Pelo Corinthians, Keven disputou a Copinha de 2022 e foi um dos destaques da equipe comandada por Diogo Siston, que também contava com destaques como Léo Mana, Robert Renan, Matheus Araújo, Biro, Giovane e Felipe Augusto
Rodrigo Gazzanel/Ag. Corinthians
No último ano de clube, Keven ainda trabalhou com Vítor Pereira. "O VP foi um treinador que achei que daria muito certo. Assim que ele chega, eu já estava com a equipe profissional na primeira semana dele. Até comentei para o meu pai que ele daria certo. Ele cobra, está em cima do jogador para melhorar, aprender. Ele era um cara muito exigente. A comissão dele, os treinos eram muito intensos", comentou o jogador. "Ele ficava muito em cima para melhorar. Eu como meia, ele sempre falava que eu tinha que jogar com a cabeça levantada, prestar atenção já no que eu vou fazer antes da bola chegar".

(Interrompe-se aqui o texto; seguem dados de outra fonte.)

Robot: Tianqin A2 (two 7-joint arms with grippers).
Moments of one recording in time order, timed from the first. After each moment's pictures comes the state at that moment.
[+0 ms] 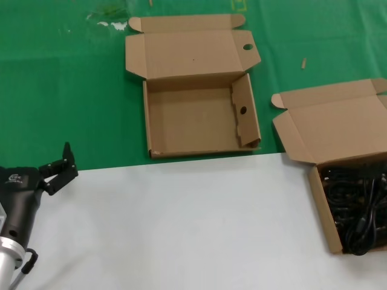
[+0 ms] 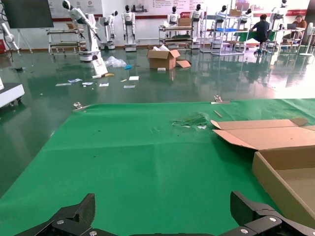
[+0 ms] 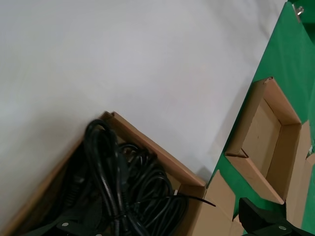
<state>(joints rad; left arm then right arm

Keven seguiu treinando até abril de 2022, quando foi afastado pela questão contratual e não vestiu mais o manto alvinegro. Apesar disso, o jogador disse guardar com carinho um episódio com Vítor Pereira.
"Teve até um episódio no primeiro treino dele. Quando acaba, ele estava conversando comigo e o Robert (Renan). Ele bate na minha cara e fala para o Duilio, que estava do lado: 'Duilio, é desses caras aqui que eu gosto.' Foi um treinador que evoluiu meu jeito de pensar no treinamento. A comissão dele gostava muito de treino e muda muita coisa da base para o profissional. Foi uma diferença que vi que valia a pena", relembrou.
"O Fábio Santos era um dos caras que chamava para conversar, dava atenção. O Willian também falava bastante, ajudava bastante. O Róger Guedes não falava tanto, mas sempre dava um toque ou outro. Mas o Fábio Santos é um cara que abraça mesmo", comentou depois quando questionado sobre a relação com jogadores do profissional.
Agora, Keven segue livre no mercado em busca de recomeçar a carreira no Brasil, totalmente livre para assinar com qualquer clube. Enquanto não assina com nenhum, o meia vem atuando na várzea por um time da região da Mooca.
Em teoria, Keven pode assinar com qualquer clube mesmo após o fim da janela de transferências na próxima terça-feira, dia 2 de setembro. Contudo, o meia admite que um acordo deve vir apenas para 2026.